In conclusion, there is obviously a correlation between the total number of other players a major league player shared a roster with over time and his offensive performance. This result is shown by the data in all three tables; more highly connected players have better on-field offensive performance measures regardless of the measure of connectivity used.

Also, connectivity appears to have no correlation with our on-field defensive performance measure. This could be explained by the difference in the offensive and defensive situations that each player faces when on the field, and how those different situations affect a player’s ability to improve their own performance when learning from their peers.

LIMITATIONS

Some limitations to this research project prevent broad conclusions from being drawn from the results. First, “opening day roster” is a simplistic foundation to use for calculating connectedness, as players can and do change teams during a season. Second, simply appearing together on the roster does not mean that players actually “interacted” with each other. While they appear on the roster purely by circumstance, they may never really interact with each other. Third, “connection” data were entered as binary values and not continuous values. This means that two players who appeared on any opening day roster were considered connected regardless of whether they appeared on one opening roster or many opening day rosters. Making a distinction between these two possibilities is referred to as measuring interaction “strength” and would show that players who had several interactions were “more tightly” connected than players who had only one interaction. Fourth, using a sampling method for comparison of connectivity to performance introduces the possibility of statistical inaccuracies that would be removed by comparing these values for every possible player. As this is our first attempt at this analysis, we chose the more expedient sampling method as a “proof-of-principle” approach. Since this initial and simple experiment has indeed shown correlations between connectivity and performance, it appears appropriate to use an exhaustive sampling process to more precisely refine our correlation r values.

FUTURE RESEARCH

The next step in the research direction is to collect more precise data about player interaction. One way to do this would be to collect data about which players actually took the field together for every game played. An even more precise process would gather data about which players took the field in each inning of each game. At some point, however, it is unlikely that more precision in this data collection process would improve results. That is, it is unlikely that a player would be able to improve their performance much more by having played one more inning with a particular set of players. Another step in the future of this research would be to calculate correlation between a player’s performance and the various different coaches for whom they played. One could also extend this research direction to
determining the correlation between a player’s connectedness and their team’s performance. Finally, the “Holy Grail” of this research direction would be to calculate the correlation between a player’s connectedness and their performance over time. If such a correlation were found, it would then be possible to predict the future performance of a player based on their current level of connectedness. This knowledge would be of incredible value to those in management trying to select players.

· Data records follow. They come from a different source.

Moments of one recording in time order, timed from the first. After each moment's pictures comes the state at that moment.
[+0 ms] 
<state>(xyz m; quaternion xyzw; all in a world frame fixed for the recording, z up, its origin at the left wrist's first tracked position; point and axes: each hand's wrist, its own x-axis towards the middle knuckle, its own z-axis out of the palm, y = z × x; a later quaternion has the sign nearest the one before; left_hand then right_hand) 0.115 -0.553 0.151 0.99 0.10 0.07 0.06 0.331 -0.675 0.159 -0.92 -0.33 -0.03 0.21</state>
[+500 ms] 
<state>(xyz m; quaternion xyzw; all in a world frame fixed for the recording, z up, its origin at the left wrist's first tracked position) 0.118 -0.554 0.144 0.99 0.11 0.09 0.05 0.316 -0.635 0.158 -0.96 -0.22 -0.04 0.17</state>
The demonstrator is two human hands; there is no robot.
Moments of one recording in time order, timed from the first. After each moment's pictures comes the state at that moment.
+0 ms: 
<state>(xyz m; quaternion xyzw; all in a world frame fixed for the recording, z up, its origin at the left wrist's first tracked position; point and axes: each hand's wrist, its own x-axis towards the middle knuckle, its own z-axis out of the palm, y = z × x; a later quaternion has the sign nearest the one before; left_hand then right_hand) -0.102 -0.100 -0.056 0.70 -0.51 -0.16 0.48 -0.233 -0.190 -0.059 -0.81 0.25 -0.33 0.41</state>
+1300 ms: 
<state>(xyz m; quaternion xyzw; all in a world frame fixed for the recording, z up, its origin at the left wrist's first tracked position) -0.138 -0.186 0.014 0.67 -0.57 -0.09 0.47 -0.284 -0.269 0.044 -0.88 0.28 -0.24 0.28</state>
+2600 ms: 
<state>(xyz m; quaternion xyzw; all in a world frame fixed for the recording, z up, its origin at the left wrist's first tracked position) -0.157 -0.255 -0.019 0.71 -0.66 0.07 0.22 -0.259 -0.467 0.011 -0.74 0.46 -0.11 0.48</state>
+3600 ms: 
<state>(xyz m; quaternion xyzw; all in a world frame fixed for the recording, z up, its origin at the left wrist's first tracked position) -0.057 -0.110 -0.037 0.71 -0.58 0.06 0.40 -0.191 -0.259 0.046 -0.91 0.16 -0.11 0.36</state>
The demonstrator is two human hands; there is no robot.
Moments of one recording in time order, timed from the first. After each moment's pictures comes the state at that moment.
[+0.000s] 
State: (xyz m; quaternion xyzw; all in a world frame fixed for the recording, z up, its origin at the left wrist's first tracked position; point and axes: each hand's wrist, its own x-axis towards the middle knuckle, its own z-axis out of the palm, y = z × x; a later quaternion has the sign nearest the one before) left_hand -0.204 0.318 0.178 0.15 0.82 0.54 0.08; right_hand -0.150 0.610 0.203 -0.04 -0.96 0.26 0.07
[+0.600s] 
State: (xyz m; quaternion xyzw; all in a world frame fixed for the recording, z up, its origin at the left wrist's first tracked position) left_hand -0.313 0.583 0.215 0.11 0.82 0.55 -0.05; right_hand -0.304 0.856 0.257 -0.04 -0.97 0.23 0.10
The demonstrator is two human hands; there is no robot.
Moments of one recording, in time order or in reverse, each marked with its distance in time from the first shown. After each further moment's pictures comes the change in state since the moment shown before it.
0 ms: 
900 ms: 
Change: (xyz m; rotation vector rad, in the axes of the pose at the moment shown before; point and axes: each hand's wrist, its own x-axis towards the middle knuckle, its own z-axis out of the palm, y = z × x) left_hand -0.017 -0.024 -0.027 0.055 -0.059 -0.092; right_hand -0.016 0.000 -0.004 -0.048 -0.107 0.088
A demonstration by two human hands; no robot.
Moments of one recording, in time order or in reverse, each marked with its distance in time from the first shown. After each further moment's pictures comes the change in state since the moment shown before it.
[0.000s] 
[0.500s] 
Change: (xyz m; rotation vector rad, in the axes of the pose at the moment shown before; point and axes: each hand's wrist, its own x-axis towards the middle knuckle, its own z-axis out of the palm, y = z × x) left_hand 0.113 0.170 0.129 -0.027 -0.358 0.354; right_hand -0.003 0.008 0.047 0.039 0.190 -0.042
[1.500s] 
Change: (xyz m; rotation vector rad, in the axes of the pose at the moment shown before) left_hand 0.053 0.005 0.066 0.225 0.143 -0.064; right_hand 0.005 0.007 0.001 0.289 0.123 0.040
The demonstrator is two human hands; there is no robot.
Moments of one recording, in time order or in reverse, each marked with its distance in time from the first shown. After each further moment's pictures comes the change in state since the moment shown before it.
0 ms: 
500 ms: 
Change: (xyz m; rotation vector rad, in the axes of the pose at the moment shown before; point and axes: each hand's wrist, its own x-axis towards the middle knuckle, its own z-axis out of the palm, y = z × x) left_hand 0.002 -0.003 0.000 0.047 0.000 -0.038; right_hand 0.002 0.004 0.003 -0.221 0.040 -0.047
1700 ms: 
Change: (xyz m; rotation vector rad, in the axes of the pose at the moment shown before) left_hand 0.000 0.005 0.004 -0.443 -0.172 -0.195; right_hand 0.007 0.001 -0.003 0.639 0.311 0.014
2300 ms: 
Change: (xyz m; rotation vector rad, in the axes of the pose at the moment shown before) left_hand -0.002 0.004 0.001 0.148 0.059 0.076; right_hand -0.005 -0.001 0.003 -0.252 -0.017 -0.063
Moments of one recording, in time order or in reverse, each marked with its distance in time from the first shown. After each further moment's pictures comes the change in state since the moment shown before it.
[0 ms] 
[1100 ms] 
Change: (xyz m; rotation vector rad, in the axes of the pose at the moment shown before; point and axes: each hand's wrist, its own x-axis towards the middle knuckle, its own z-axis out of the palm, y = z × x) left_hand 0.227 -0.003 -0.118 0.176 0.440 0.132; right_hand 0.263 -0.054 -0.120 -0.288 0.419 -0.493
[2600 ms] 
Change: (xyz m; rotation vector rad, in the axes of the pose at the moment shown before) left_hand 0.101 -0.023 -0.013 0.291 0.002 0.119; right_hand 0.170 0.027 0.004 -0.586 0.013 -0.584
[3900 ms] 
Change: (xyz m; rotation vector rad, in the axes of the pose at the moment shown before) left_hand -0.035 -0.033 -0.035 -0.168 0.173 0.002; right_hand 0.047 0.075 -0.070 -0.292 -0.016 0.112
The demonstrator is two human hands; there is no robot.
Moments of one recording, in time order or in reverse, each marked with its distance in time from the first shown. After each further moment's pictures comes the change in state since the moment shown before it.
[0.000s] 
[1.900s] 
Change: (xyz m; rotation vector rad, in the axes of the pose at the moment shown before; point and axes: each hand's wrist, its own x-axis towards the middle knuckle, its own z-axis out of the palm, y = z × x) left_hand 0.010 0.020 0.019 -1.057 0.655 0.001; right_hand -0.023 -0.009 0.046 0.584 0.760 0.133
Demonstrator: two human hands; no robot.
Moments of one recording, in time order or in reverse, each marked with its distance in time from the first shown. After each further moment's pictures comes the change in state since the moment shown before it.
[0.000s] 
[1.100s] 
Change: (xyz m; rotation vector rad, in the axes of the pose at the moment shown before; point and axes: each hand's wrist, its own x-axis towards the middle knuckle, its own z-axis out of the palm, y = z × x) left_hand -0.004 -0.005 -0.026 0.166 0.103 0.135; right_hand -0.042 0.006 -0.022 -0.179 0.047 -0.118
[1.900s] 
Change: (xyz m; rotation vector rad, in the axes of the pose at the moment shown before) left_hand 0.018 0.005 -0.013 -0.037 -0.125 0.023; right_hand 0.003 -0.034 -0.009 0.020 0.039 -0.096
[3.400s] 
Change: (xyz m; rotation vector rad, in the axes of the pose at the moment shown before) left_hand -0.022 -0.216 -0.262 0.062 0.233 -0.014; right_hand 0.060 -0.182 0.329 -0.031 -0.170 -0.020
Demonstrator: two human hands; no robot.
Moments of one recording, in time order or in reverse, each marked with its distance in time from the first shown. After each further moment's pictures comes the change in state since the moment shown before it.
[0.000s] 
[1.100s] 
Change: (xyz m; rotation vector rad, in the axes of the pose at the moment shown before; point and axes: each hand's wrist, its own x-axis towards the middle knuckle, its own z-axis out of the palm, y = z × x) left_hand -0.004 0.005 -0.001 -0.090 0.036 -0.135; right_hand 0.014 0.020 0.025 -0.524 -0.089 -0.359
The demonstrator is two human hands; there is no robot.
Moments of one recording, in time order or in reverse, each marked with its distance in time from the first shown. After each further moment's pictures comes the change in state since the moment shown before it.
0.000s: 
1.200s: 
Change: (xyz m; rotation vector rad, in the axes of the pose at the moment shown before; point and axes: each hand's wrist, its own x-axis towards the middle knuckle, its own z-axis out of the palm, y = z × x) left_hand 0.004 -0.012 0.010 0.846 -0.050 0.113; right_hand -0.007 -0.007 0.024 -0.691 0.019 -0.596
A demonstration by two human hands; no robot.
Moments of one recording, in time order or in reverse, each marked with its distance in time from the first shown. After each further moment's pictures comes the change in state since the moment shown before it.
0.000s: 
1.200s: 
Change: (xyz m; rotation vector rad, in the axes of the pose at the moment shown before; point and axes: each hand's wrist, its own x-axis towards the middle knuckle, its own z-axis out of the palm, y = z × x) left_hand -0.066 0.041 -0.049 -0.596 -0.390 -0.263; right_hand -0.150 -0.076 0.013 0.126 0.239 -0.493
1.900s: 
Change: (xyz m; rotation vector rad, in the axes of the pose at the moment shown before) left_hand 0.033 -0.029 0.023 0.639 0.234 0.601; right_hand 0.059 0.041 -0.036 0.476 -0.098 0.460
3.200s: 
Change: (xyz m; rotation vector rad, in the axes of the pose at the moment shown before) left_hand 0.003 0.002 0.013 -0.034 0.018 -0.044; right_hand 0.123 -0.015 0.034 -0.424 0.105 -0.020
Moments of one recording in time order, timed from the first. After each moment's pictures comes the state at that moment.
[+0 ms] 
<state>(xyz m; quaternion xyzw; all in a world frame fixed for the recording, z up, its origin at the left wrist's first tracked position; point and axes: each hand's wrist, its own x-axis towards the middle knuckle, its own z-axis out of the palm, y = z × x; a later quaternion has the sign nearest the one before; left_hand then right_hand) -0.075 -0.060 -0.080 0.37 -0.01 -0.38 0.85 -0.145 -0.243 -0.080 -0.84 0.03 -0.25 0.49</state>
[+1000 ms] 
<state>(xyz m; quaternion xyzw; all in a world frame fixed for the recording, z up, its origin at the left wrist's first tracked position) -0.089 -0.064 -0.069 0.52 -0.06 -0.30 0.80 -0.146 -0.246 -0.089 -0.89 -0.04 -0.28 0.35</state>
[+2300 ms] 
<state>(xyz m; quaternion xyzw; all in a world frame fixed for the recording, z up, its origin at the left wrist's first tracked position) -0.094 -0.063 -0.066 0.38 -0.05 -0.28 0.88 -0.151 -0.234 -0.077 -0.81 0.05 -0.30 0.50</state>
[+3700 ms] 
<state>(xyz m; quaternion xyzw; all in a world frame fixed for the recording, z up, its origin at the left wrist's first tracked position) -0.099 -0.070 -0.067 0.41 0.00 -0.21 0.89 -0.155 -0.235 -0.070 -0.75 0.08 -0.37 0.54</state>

DR. PAUL BECKMAN is Professor of Information Systems at San Francisco State University. He has been doing social network analysis (SNA) research since the late 1990s and promotes the use of SNA in evaluating human performance.

JENNIFER SHEN HSIN CHI is a 2010 M.B.A. graduate from San Francisco State University with an emphasis in Information Systems. She has worked with Professor Paul Beckman on her M.B.A. thesis regarding social network analysis (SNA). She is currently working as a Product Specialist for Hewlett-Packard.